P-greater-than-N scenarios

The title of this section is a bit of jargon, which you will learn now. In the 1990s, first in the biomedical domain, and then on the web, problems started to appear where P was greater than N. What this meant was that the number of features, P, was greater than the number of examples, N (these letters were the conventional statistical shorthand for these concepts).

For example, if your input is a set of written documents, a simple way to approach it is to consider each possible word in the dictionary as a feature and regress on those (we will later work on one such problem ourselves). In the English language, you have over 20,000 words (this is if you perform some stemming and only consider common words; it is more than ten times that if you skip this preprocessing step). If you only have a few hundred or a few thousand examples, you will have more features than examples.

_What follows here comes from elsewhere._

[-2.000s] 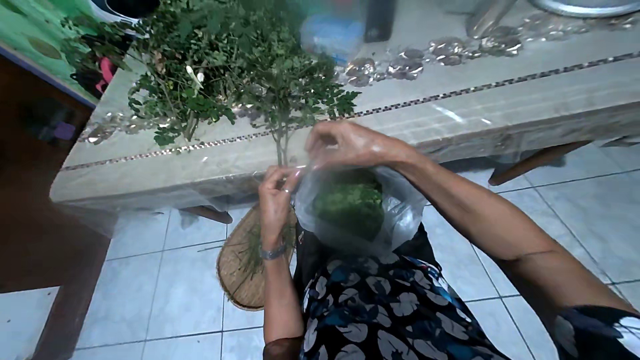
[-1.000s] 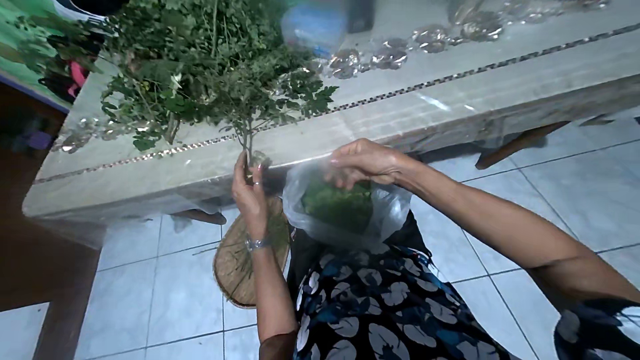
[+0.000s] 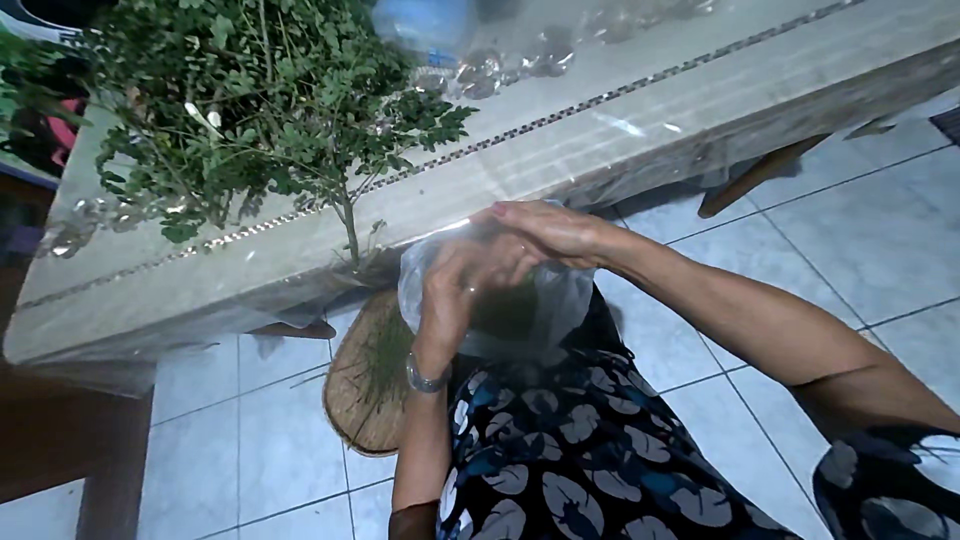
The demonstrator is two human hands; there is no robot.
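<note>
A clear plastic bag (image 3: 566,300) with green leaves (image 3: 510,304) in it sits at my lap, against the table edge. Over its mouth, my left hand (image 3: 454,281) and my right hand (image 3: 551,229) meet, their fingers close together and blurred. Whether anything is between the fingers I cannot tell. A leafy stem (image 3: 349,225) rests on the table edge, left of my left hand and apart from it. Behind it a large heap of leafy green branches (image 3: 247,105) covers the table's left part.
A plastic cover with a shiny trim lies over the table (image 3: 675,112). Below the edge, a round woven mat (image 3: 360,390) holds thin green stalks. A wooden leg (image 3: 761,176) stands under the table at right. A blue, blurred item (image 3: 427,26) is at the back.
My left hand has let go of the stem it held one second ago and moved right, over the bag. The stem now lies against the table edge.
</note>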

In this case, as the number of features is greater than the number of examples, it is possible to have a perfect fit on the training data. This is a mathematical fact, which is independent of your data. You are, in effect, solving a system of linear equations with fewer equations than variables. You can find a set of regression coefficients with zero training errors (in fact, you can find more than one perfect solution).

However, and this is a major problem, zero training error does not mean that your solution will generalize well. In fact, it may generalize very poorly. In earlier examples, regularization could give you a little extra boost, but it is now absolutely required for a meaningful result.